In the embodiment shown in FIG. 5, the cylindrical filter 13 in the embodiment in FIG. There will be increased benefits and compactness.

The embodiment shown in FIG. 6 uses the bag-tube-shaped pressurized rubber mold 7 and the storage hook 8, which were previously explained in the embodiment of FIG. According to this, as in the embodiment of FIG. 3, the strain on the elastic pressurized corner wall side is reduced by applying pressure from three directions, and the material 26 to be crystallized is compressed in the same direction. It's advantageous.

In supplying and discharging the material to be crystallized 26, it is divided into a supply path 16a and a discharge path 16b, similar to the embodiment shown in FIG.

The embodiments shown in FIGS. 7 and 8 are similar to those shown in FIGS.
In each of the embodiments shown in the figures, the pressurized rubber molds 7 are all installed on the side of the container 2, whereas the pressurized rubber molds 7 are each shaped like a bag cylinder, and the upper end of the opening is placed on the upper M3 side. The pressure rubber mold 5 is supported by a pressure bar 2a, and a filter 13 is disposed on the outside surrounding the pressure rubber mold 5, extending over the upper and lower lids 3.4. In this case, the filter 13 of the embodiment shown in FIG. 7 is cylindrical, whereas the embodiment of FIG. 8 differs in that the filter 13 is shaped like a bag cylinder. As shown by the supply path 16a, the material to be crystallized 26 is fed to the filter 13.
and the pressurized rubber mold 7, and the drained liquid is discharged through the discharge path 16b.
As shown in FIG. 2, this is carried out through a heat insulating layer 14 formed by the space between the filter 13 and the inner surface of the container 2.

According to this, the storage bag 8 can be omitted, and the filtration area of the filter 13 can be significantly increased.

It goes without saying that in the embodiments shown in FIGS. 1 to 6, the pressurized rubber mold 7 and the pressure medium between the rubber mold 7 and the inner surface of the container function as a heat insulating layer.

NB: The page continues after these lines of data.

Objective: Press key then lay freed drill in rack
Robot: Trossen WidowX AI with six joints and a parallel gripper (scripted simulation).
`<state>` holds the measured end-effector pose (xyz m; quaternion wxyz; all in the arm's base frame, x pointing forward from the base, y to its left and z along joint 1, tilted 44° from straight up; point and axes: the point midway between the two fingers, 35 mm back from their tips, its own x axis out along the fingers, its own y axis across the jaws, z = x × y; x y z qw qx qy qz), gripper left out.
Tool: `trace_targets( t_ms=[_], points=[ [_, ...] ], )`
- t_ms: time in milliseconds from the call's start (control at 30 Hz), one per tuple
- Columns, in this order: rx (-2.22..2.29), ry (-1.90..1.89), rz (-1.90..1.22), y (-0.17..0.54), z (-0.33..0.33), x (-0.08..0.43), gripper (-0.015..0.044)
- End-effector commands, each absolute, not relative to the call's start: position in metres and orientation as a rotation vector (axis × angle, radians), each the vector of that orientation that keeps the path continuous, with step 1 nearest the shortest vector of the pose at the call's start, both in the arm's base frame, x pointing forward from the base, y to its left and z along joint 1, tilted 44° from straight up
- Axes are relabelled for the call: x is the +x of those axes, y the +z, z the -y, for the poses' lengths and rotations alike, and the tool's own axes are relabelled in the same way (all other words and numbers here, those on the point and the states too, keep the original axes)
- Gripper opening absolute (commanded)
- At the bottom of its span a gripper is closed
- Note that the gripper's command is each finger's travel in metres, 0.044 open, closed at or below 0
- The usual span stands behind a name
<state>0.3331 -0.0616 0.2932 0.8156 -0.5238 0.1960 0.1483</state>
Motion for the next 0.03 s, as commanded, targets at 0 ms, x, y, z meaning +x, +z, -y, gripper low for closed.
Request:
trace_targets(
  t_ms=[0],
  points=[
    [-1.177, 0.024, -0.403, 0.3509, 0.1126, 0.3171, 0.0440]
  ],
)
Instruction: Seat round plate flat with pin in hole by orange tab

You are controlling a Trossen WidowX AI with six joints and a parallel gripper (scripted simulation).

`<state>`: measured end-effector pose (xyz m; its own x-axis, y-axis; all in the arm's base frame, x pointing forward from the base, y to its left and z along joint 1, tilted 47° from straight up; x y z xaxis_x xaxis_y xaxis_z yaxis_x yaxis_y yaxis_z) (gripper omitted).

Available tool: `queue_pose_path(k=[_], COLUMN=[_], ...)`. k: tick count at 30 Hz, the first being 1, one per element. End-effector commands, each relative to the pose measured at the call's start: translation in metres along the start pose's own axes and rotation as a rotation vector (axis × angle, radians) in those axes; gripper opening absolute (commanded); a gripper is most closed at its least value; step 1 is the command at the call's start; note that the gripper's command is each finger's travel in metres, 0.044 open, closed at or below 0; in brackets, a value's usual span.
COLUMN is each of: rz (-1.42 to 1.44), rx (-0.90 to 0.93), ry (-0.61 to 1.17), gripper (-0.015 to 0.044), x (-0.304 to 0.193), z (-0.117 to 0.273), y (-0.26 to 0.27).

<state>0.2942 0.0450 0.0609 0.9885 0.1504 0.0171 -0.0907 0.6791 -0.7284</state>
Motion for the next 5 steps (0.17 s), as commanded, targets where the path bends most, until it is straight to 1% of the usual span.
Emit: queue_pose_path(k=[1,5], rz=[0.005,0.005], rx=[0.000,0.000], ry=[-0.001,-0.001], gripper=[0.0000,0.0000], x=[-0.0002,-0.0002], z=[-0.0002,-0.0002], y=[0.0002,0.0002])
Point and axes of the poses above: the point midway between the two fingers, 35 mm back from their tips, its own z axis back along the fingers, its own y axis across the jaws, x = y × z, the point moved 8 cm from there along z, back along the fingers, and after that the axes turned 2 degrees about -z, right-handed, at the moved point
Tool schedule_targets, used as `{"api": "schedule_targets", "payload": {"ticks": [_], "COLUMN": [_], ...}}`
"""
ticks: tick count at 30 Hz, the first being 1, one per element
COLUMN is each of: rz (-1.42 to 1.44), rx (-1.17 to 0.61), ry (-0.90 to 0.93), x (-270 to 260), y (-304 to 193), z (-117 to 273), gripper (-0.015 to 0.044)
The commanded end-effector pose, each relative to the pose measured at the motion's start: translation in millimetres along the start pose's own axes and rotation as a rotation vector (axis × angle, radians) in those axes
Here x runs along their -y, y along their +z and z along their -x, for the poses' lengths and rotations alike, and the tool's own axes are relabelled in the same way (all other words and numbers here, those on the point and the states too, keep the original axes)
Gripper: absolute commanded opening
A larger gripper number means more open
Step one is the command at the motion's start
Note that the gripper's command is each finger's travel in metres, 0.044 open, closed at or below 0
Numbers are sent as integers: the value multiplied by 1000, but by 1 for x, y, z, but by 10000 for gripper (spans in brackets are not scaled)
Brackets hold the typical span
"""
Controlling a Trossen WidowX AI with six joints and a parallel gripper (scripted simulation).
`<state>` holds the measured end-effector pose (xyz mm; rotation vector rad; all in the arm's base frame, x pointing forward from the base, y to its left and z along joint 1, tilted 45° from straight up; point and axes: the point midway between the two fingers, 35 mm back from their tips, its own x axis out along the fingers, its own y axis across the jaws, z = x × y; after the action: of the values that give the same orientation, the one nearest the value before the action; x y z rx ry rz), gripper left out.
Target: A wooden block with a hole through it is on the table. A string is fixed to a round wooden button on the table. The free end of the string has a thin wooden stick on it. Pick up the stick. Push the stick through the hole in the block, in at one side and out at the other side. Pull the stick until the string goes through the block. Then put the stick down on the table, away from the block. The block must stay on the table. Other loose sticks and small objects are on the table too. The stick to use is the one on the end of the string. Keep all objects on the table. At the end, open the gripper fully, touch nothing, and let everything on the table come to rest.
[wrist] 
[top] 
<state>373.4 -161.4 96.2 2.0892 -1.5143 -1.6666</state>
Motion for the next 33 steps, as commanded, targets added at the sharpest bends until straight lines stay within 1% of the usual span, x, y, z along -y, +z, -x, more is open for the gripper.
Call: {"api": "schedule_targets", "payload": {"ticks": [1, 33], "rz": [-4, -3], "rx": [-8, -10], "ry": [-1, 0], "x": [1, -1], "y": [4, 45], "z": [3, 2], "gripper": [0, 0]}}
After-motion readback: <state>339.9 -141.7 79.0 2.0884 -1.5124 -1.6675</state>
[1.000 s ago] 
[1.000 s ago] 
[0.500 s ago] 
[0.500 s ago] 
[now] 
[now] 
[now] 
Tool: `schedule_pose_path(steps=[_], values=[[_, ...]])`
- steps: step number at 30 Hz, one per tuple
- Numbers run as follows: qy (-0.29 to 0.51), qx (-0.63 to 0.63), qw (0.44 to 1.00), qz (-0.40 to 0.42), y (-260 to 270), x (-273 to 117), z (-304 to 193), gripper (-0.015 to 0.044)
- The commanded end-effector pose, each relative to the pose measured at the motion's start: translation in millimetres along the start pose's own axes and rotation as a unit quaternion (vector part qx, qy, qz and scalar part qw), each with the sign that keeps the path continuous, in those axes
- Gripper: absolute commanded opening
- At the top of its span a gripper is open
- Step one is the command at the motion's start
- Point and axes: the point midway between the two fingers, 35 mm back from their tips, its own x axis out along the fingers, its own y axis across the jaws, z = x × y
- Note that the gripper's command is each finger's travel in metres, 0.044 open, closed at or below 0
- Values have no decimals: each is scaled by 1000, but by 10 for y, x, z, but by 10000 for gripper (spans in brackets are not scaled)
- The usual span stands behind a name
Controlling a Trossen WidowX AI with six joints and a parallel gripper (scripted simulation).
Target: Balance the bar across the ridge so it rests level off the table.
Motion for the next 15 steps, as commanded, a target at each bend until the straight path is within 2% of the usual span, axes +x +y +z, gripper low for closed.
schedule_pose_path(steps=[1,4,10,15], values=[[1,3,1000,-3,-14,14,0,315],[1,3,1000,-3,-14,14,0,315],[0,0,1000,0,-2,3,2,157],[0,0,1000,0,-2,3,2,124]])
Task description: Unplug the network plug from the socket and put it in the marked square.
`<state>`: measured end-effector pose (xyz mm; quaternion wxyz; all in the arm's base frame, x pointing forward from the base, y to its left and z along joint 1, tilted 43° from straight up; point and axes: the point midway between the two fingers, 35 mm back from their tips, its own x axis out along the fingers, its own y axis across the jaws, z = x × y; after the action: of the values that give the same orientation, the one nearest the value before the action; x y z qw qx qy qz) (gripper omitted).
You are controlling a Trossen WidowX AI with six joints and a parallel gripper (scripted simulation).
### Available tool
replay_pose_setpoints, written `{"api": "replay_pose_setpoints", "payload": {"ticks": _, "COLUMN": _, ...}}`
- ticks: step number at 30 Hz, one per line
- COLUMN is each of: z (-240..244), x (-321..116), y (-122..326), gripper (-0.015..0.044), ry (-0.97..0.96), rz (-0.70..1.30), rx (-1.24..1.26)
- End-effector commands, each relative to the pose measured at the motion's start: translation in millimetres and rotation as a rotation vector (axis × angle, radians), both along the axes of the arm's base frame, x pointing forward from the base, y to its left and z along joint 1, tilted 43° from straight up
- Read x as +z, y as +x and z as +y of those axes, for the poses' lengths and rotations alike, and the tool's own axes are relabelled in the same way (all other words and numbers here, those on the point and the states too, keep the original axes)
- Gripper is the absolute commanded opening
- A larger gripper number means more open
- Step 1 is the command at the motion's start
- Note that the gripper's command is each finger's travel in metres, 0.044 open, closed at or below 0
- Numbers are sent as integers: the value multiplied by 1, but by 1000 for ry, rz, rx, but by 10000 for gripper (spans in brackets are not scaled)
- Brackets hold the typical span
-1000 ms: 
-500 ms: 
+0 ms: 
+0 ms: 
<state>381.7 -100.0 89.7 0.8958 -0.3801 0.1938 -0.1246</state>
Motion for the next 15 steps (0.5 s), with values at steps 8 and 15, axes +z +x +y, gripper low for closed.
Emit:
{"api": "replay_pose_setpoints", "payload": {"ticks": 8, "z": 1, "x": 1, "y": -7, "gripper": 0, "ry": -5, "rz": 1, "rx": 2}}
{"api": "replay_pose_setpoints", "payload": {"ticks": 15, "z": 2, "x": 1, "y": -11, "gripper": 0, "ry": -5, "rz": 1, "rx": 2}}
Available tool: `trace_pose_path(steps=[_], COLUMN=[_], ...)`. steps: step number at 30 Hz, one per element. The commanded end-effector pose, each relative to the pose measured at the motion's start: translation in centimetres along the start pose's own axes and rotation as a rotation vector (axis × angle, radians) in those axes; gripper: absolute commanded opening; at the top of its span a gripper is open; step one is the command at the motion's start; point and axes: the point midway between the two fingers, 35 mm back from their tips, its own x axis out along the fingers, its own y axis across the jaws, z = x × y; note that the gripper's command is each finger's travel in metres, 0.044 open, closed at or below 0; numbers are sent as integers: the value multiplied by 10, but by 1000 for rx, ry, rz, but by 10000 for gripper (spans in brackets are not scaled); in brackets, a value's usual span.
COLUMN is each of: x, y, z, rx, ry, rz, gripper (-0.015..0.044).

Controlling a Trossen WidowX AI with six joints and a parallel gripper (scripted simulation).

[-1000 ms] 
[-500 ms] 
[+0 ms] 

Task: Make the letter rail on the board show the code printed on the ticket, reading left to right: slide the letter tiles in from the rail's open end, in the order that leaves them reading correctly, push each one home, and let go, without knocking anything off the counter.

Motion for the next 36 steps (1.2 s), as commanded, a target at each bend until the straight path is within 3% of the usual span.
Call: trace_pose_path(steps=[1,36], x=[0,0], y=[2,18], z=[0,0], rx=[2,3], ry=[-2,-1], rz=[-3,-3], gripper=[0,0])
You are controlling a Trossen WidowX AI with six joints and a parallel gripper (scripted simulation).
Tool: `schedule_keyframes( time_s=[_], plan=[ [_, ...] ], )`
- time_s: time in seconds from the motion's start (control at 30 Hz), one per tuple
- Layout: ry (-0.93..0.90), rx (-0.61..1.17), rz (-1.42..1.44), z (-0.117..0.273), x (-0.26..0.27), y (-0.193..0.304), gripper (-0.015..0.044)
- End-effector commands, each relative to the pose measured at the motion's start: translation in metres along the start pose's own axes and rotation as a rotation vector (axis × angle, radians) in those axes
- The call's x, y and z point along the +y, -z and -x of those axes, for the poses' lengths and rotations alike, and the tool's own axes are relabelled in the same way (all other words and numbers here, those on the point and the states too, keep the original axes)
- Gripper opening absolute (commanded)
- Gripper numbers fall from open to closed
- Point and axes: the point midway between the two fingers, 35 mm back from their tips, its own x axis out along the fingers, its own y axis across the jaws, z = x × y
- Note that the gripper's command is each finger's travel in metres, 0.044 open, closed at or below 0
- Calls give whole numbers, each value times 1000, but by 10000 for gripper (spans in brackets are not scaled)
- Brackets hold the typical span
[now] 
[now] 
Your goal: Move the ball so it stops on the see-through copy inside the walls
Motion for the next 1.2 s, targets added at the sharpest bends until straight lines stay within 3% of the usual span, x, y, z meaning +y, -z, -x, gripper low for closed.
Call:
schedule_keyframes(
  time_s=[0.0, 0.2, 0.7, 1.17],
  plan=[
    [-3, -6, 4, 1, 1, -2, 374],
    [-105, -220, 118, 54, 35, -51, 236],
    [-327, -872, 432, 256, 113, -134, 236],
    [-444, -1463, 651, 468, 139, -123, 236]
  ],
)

(Effects of the Invention) According to the present invention, the material to be crystallized and the pressure medium are separated by the elastic pressurizing partitions 7 and 8 in all embodiments, compared to the conventional pressure crystallizer of the piston-push type. ζ completely separated,
As a result, there is no need to use a sliding ultra-high pressure seal structure in the required parts as in the past, and all seal structures can be made into a simple fixed seal structure with no risk of leakage. The structure is simplified, and by arranging the filter almost equidistantly below the elastic pressure partition, the filter area can be easily increased and the filtration area can be increased.
It improves efficiency, eliminates the relative movement between the crystal and the filter and the generation of shearing force, and in combination with equal pressure, achieves uniform pressure during the compression stage, ensuring smooth and homogeneous crystallization. It can be done.

[Brief explanation of drawings]

FIG. 1 is a longitudinal sectional front view of an embodiment of the apparatus of the present invention, FIGS. 2 to 8 are longitudinal sectional front views of each main part of a modified embodiment of the same apparatus, and FIG. 9 is a longitudinal sectional view of an example of a piston-type crystallizer. The front view and FIG. 10 are explanatory diagrams of the basic structure of the pressure crystallizer. 1...Press frame, 2-Pressure vessel, 3-Top lid, 4
・-・Lower lid, 7・-・Pressure rubber type (pressurized elastic partition), 8
- Storage bathoge, 26. - Material to be crystallized. Figure 6 Figure 70 J7rA toa 4 16b

Claims (1)

[Claims] 1. An elastic pressure partition separating the pressure medium and the material to be crystallized is provided in a pressure vessel equipped with a supply means for a pressure medium and a supply means for a material to be crystallized, and the elastic pressure partition A pressure crystallizer characterized in that a filter is provided on the side of the material to be crystallized at approximately the same distance below.